YOUR GOAL ▸ Please return only the lines from the one holding "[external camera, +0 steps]" through the one holding "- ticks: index", exactly as they appear in the records below, both ends included.

Segment Start: RAW DATA

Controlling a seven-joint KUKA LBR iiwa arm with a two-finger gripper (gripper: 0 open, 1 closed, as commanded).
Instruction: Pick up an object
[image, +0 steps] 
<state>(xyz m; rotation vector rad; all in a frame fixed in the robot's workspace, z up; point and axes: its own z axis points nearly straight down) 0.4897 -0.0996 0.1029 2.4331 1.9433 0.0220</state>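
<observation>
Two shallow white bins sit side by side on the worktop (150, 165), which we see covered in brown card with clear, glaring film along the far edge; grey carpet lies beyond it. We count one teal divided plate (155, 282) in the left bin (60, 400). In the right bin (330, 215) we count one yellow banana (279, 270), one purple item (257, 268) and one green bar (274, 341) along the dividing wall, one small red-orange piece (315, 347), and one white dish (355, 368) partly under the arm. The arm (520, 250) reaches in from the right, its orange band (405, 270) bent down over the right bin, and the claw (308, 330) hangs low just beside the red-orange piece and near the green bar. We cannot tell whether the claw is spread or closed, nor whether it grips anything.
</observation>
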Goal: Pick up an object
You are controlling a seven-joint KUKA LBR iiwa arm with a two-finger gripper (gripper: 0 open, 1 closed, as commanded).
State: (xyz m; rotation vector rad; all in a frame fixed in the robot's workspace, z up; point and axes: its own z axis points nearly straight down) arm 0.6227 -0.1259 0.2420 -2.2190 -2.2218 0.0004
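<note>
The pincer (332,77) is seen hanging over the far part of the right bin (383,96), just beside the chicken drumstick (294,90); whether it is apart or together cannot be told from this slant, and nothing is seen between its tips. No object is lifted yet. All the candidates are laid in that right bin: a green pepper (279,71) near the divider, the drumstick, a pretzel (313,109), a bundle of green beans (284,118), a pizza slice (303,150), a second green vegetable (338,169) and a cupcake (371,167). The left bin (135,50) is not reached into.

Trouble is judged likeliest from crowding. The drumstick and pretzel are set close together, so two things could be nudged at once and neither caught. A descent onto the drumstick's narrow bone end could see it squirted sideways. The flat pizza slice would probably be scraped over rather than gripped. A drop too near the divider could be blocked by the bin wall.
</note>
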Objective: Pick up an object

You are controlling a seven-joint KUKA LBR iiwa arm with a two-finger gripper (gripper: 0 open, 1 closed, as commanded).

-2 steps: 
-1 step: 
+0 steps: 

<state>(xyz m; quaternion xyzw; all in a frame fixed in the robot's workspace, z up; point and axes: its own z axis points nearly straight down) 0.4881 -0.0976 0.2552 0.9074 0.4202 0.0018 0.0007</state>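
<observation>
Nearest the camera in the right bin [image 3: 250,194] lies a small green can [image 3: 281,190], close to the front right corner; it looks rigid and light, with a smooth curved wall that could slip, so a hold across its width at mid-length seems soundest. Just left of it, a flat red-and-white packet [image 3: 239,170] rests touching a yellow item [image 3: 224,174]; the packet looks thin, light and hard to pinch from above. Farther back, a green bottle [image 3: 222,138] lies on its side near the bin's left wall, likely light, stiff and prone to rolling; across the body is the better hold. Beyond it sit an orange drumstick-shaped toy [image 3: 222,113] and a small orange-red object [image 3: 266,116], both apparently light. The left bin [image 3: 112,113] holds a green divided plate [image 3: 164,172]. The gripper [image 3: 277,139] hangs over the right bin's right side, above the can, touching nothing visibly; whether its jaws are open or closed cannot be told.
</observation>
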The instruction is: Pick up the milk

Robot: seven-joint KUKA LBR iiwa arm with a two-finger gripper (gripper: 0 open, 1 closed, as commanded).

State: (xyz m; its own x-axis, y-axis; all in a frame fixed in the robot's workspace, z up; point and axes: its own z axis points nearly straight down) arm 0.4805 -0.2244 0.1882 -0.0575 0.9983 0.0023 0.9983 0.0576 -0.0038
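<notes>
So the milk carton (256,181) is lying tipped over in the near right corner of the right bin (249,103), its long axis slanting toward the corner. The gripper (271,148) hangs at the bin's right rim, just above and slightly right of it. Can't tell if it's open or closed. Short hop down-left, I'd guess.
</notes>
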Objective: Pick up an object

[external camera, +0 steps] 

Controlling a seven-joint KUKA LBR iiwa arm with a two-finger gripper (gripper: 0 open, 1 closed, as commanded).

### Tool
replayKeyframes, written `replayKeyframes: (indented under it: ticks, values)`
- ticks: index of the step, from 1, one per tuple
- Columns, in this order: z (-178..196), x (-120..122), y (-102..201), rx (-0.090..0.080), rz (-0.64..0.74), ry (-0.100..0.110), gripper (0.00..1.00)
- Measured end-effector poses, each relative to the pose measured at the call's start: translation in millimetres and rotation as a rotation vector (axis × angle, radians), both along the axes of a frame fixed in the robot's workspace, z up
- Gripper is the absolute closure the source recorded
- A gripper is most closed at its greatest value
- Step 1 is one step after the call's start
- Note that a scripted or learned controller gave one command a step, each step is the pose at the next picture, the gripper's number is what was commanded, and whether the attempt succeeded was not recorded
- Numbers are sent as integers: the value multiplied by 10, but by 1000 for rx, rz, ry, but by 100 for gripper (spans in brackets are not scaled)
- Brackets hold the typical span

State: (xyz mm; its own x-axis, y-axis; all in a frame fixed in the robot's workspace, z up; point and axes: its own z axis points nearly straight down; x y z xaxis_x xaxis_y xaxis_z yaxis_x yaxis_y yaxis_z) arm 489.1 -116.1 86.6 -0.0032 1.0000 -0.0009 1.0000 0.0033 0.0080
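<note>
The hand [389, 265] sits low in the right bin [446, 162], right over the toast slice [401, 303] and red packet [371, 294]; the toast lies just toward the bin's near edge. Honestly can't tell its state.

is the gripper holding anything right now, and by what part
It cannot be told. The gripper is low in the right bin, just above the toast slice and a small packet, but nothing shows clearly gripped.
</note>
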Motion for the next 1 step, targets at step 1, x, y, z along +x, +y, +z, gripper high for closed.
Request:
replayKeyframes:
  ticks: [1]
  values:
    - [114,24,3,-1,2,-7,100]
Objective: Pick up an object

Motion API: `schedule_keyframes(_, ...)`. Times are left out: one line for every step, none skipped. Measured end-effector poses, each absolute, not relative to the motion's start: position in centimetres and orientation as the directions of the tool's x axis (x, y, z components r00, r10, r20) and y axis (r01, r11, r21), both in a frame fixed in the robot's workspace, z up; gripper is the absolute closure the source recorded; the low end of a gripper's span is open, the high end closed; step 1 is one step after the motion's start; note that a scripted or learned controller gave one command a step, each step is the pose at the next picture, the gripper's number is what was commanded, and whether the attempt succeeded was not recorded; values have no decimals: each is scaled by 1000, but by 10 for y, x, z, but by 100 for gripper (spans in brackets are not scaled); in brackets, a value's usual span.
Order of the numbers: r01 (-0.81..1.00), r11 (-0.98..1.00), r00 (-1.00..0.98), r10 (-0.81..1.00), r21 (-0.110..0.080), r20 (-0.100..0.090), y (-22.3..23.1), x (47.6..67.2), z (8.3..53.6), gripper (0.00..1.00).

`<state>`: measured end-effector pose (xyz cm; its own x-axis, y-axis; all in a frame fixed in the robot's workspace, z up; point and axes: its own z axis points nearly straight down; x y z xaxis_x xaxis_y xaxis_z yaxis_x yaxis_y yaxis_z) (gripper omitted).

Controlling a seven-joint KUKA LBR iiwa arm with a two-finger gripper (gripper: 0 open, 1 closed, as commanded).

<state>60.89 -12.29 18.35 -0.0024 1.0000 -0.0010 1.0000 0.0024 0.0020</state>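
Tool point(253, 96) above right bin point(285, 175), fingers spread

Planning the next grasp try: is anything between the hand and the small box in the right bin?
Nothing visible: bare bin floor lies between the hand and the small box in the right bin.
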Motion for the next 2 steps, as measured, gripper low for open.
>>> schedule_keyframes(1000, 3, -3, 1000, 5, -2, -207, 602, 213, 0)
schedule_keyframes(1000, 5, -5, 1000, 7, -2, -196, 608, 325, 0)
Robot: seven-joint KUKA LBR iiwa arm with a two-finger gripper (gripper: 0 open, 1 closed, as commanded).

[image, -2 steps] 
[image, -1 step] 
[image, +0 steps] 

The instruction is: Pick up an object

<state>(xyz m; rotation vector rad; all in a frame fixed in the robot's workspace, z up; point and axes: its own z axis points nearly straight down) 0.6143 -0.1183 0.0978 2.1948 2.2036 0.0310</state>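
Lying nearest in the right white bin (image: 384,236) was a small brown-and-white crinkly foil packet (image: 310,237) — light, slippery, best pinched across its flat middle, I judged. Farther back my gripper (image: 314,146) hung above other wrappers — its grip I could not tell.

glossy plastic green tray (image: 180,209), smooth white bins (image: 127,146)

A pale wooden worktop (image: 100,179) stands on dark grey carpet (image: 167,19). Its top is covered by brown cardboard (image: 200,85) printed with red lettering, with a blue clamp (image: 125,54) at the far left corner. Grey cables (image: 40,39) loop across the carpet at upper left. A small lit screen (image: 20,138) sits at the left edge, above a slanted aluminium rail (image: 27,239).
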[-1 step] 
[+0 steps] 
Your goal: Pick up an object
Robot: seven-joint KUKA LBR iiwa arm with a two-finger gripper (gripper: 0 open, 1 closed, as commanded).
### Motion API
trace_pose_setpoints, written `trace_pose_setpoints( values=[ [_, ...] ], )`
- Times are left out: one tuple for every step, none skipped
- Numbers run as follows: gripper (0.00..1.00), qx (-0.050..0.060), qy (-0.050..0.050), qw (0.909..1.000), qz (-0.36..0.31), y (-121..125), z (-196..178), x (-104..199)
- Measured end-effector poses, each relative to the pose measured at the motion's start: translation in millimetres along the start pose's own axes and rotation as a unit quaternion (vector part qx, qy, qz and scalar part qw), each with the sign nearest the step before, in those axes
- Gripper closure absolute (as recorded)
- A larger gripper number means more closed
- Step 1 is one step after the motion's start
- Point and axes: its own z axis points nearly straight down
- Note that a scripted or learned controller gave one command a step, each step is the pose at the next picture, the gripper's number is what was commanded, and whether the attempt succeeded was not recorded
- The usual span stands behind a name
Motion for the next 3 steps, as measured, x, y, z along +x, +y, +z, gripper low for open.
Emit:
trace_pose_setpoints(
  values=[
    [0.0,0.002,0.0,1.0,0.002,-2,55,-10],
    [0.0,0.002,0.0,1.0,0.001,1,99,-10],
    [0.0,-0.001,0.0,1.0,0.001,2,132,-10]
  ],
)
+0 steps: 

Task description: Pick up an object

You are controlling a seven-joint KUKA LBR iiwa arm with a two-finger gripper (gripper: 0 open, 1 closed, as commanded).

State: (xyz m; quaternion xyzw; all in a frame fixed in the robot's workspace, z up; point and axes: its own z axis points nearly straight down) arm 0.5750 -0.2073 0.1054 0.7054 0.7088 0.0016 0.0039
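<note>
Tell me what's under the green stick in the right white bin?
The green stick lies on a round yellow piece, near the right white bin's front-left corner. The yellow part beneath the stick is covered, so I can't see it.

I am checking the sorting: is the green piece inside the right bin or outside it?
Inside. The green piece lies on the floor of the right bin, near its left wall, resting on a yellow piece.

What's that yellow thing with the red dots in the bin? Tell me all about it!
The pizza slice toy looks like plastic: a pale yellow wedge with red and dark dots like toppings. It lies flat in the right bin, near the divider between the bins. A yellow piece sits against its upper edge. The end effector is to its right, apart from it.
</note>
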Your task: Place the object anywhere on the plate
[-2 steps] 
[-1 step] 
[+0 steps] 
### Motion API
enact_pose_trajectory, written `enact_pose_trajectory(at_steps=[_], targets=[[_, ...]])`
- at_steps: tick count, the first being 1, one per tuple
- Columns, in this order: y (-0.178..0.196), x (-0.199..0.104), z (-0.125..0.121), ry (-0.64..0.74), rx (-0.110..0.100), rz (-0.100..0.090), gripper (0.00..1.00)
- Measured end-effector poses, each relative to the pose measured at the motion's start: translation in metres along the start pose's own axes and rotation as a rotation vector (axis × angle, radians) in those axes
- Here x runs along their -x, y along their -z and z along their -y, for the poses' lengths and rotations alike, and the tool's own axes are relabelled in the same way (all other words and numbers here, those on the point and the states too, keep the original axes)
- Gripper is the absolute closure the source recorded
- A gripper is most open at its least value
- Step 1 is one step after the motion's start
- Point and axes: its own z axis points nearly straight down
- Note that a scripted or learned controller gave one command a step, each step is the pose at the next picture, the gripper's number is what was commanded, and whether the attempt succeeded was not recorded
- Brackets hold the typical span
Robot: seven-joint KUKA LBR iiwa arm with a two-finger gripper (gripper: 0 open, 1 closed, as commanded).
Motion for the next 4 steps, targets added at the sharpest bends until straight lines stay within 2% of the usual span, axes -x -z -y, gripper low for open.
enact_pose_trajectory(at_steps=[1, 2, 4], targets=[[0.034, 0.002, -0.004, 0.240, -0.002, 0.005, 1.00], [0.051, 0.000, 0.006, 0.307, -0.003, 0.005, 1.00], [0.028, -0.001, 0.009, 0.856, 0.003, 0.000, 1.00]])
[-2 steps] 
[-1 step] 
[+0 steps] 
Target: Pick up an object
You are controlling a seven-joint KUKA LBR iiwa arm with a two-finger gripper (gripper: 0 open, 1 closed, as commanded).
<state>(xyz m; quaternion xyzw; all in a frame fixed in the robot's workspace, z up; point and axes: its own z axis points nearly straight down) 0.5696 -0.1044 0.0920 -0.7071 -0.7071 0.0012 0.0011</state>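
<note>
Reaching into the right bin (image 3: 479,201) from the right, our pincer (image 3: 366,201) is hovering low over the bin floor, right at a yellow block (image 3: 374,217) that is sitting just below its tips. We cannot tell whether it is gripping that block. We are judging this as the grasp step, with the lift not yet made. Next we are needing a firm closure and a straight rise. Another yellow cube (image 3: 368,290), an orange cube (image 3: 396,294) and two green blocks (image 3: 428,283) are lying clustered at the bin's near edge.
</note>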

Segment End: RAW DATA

EXPECTED ANSWER ▸
[external camera, +0 steps] 

Controlling a seven-joint KUKA LBR iiwa arm with a two-finger gripper (gripper: 0 open, 1 closed, as commanded).

### Tool
replayKeyframes, written `replayKeyframes: (indented under it: ticks, values)`
- ticks: index of the step, from 1, one per tuple

The exercise requires no additional content.